Over-regulation is doubling the cost

Debate over regulation vs. over‑regulation

  • Many commenters stress that regulation is often “written in blood”: it exists because past harms (pollution, unsafe buildings, toxic products) actually happened.
  • Others argue that after the big wins (e.g., leaded gasoline, asbestos bans), the system drifts into thousands of marginal rules whose cumulative overhead outweighs benefits.
  • Some see blanket anti‑regulation rhetoric as ideological; others see blanket pro‑regulation rhetoric as thought‑terminating and blind to trade‑offs.

Revoy / truck engine certification dispute

  • The requirement to certify emissions impact separately for ~270 engine “families” at ~$100k each is viewed by some as protection theater and an entry barrier for small players.
  • Others respond that verifying claims is exactly what regulation is for, and that large fleet impact could justify substantial testing.
  • Suggestions include testing only the most common engine families, using representative sampling plus exemptions, or lowering test costs rather than dropping the requirement.

Carbon capture and underground injection

  • Several commenters are uneasy about injecting large volumes of novel liquids underground, likening it to earlier “safe” industrial practices that later proved toxic.
  • Others argue that failing to deploy carbon‑reducing tech also has very real health and climate costs; the question is whether the specific risks have been adequately studied.
  • The four‑year delay just to decide which injection‑well category applies is cited as pure procedural drag, not safety work.

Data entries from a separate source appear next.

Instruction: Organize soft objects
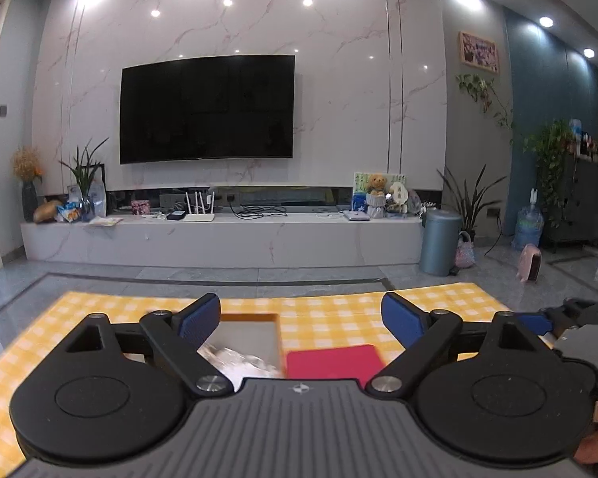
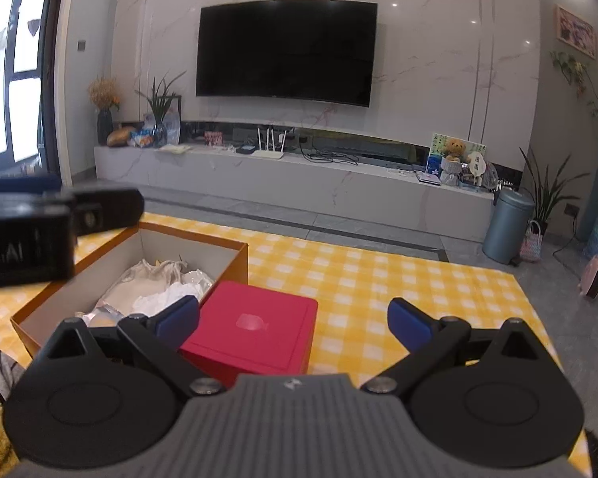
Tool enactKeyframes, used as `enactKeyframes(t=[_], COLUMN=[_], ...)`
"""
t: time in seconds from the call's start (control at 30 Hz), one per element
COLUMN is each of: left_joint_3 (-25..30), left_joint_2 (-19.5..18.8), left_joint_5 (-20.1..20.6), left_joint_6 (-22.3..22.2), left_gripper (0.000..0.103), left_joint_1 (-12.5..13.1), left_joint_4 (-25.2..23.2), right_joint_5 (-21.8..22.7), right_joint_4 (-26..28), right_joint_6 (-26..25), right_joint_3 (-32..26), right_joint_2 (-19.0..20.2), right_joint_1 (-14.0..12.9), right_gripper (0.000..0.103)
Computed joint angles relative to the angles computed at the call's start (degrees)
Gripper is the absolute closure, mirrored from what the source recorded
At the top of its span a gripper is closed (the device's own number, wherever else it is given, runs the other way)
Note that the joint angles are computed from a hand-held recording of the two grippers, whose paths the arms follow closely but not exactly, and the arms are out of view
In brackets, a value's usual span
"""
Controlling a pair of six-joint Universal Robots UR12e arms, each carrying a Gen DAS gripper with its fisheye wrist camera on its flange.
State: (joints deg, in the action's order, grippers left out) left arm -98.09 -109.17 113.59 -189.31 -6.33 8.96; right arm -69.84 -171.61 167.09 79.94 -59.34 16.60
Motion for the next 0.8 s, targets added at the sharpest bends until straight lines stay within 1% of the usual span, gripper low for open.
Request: enactKeyframes(t=[0.03,0.1,0.17,0.27,0.4,0.47,0.6,0.63,0.7,0.8], left_joint_3=[-0.19,-0.46,-0.36,0.25,0.70,0.49,0.17,-0.06,-0.36,-0.21], left_joint_2=[-0.17,-0.34,-0.93,-1.85,-2.87,-2.91,-2.24,-2.11,-1.95,-2.12], left_joint_5=[-1.17,-3.24,-2.60,0.17,3.50,4.14,2.73,2.58,2.29,3.34], left_joint_6=[-1.10,-2.62,-4.05,-4.42,-2.59,-3.11,-6.43,-6.95,-7.39,-7.12], left_gripper=[0.000,0.000,0.000,0.000,0.000,0.000,0.000,0.000,0.000,0.000], left_joint_1=[0.00,0.23,0.16,-0.22,-0.95,-1.17,-0.88,-0.89,-0.77,-1.12], left_joint_4=[0.01,-1.49,-2.12,-3.38,-3.52,-4.12,-7.96,-8.16,-8.57,-9.13], right_joint_5=[0.83,2.47,2.74,2.80,3.68,3.91,3.49,3.68,4.31,3.52], right_joint_4=[-0.71,-3.13,-4.56,-5.84,-4.74,-4.10,-3.52,-3.24,-2.68,-1.84], right_joint_6=[0.63,1.86,2.26,1.14,2.63,2.92,2.11,2.16,2.47,1.86], right_joint_3=[0.56,1.64,2.26,2.85,3.11,2.97,2.86,2.91,2.68,2.59], right_joint_2=[-0.12,-0.18,-0.09,0.26,0.60,0.88,1.12,1.15,1.34,1.41], right_joint_1=[-0.38,-1.08,-1.36,-1.41,-1.65,-1.70,-1.58,-1.59,-1.77,-1.65], right_gripper=[0.004,0.004,0.004,0.004,0.004,0.004,0.004,0.004,0.004,0.004])
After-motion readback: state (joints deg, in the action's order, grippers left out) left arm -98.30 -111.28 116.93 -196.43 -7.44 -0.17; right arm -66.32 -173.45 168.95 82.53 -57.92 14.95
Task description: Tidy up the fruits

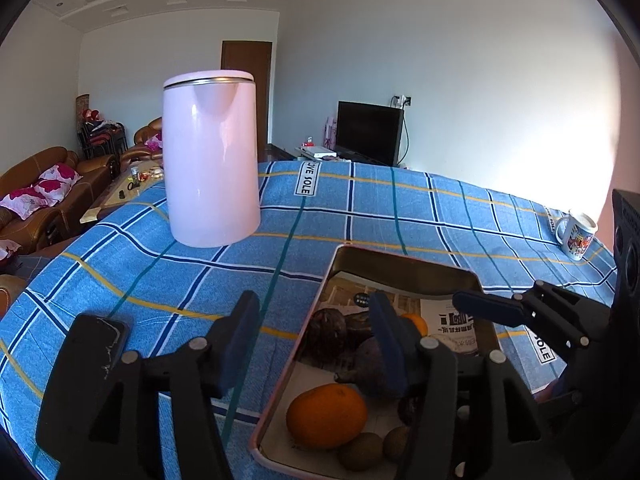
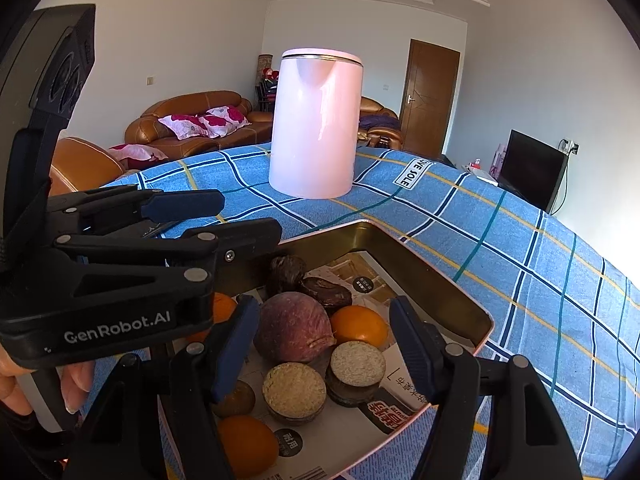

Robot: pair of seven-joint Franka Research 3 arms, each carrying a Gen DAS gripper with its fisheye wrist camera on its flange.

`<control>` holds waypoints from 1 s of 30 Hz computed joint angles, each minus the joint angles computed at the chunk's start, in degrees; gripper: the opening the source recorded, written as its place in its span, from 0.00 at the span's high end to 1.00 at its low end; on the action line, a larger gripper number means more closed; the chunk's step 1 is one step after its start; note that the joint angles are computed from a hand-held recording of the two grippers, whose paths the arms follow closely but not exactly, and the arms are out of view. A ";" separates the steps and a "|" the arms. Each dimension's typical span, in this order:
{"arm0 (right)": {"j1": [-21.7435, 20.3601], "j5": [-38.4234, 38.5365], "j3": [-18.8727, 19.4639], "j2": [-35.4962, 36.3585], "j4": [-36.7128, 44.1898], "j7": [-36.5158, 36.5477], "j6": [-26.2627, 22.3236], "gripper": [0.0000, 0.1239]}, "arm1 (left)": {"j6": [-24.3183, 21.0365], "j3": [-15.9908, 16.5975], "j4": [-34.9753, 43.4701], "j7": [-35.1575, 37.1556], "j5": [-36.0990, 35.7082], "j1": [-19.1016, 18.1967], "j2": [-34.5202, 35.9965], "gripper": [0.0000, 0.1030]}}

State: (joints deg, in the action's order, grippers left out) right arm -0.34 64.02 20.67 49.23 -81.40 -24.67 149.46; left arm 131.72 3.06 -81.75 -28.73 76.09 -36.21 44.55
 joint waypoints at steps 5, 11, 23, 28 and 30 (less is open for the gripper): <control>-1.33 1.60 0.22 -0.95 -1.24 -0.58 0.29 0.44 | -1.85 0.33 -1.67 -3.11 1.66 -1.15 -1.38 0.27; -3.95 5.53 0.18 -2.57 -2.76 -1.94 -0.27 0.43 | -3.66 -0.44 -2.20 -4.49 3.93 -1.58 -2.18 0.24; -6.33 14.76 -2.29 -5.49 -5.33 -5.48 -4.50 0.39 | -7.17 -0.95 0.50 -3.29 4.66 -3.20 -0.95 0.05; -6.75 17.44 -3.67 -6.69 -6.50 -6.47 -6.24 0.38 | -7.74 -1.01 1.59 -2.10 4.25 -3.64 -0.40 0.04; -6.80 18.14 -4.24 -6.97 -6.77 -6.61 -6.88 0.38 | -7.82 -0.89 1.96 -2.00 4.27 -3.90 -0.14 0.02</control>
State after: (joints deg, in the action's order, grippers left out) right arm -7.14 82.16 16.44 42.26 -88.17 -31.28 142.58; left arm 123.90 2.17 -79.79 -30.73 80.36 -40.11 44.41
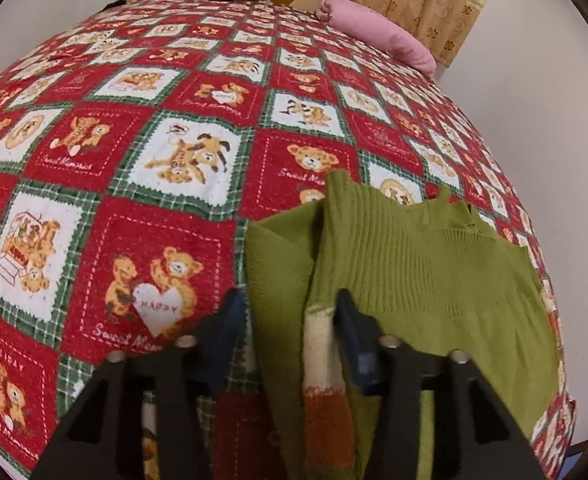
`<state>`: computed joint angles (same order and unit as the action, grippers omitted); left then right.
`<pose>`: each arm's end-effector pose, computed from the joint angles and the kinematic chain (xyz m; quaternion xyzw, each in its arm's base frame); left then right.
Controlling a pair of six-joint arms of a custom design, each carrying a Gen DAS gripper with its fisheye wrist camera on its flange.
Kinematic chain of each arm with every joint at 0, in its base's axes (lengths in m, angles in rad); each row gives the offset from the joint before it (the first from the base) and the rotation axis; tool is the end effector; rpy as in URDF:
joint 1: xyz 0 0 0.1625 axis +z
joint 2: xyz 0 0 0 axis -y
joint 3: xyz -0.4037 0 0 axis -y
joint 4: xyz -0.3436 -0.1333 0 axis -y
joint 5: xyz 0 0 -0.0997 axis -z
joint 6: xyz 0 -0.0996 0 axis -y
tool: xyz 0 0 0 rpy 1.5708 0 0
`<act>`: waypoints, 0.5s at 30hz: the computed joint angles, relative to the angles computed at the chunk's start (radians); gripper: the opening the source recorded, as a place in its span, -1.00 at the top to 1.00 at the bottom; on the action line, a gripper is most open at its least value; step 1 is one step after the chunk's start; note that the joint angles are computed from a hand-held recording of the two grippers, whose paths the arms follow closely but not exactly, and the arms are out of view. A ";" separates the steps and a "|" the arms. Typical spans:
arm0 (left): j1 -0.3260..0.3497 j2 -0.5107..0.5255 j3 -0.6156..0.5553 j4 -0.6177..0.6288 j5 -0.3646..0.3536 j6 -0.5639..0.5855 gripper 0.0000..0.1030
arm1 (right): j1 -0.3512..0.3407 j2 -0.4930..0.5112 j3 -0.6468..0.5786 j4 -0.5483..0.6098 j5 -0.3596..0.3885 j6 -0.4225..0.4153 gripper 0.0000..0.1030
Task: Fold small clothes
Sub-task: 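Grasp the striped side edge with the right gripper while the left gripper grasps beside it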
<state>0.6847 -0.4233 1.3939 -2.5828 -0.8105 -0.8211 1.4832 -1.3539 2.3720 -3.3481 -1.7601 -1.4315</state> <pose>-0.3872 -0.5768 -0.0232 0.0225 0.9282 -0.2922 0.2293 0.0785 -0.4154 0.2620 0.5482 -0.7454 0.2071 0.3177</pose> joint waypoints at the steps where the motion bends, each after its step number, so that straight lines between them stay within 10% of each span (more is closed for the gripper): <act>1: 0.001 -0.003 -0.002 0.003 -0.003 0.004 0.50 | -0.002 -0.007 0.002 0.005 0.008 -0.003 0.74; 9: -0.007 -0.006 -0.046 0.047 -0.006 0.017 0.80 | -0.025 -0.076 -0.039 0.153 0.067 0.077 0.85; 15: 0.008 0.007 -0.066 0.088 -0.024 -0.046 0.40 | -0.037 -0.068 -0.037 0.161 0.061 0.079 0.85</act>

Regulatory capture, costs, and inequity

  • Recurrent theme: big incumbents treat regulatory complexity and certification fees as a moat; small firms and startups bear disproportionate burden.
  • Certification bodies and testing labs are described by some as de‑facto rent‑extractors with little competitive pressure to lower prices.
  • Counterpoint: in many industries, without strict, enforceable rules, firms do in fact cut corners, pollute, or mislead (Dieselgate, pharma pricing, unsafe buildings).

Process and reform ideas

  • Proposals include: more staff and funding for regulators, clearer exemption paths, sunset clauses on rules, faster classification decisions, and government‑funded or subsidized testing.
  • Some advocate “bigger but better” government that helps small firms navigate rules, rather than simple deregulation.
  • Others call for sharply simplifying codes (e.g., housing, environmental review) and explicitly accounting for the cost of inaction as well as the cost of experimentation.

Comparisons and wider analogies

  • China is cited as an example of heavy but fast, centralized regulation enabling massive infrastructure build‑out; others push back on calling that “democracy.”
  • Housing, vapes, building codes, cookie banners, and insulin prices are all invoked as parallel cases where regulation either meaningfully protects the public or badly misfires.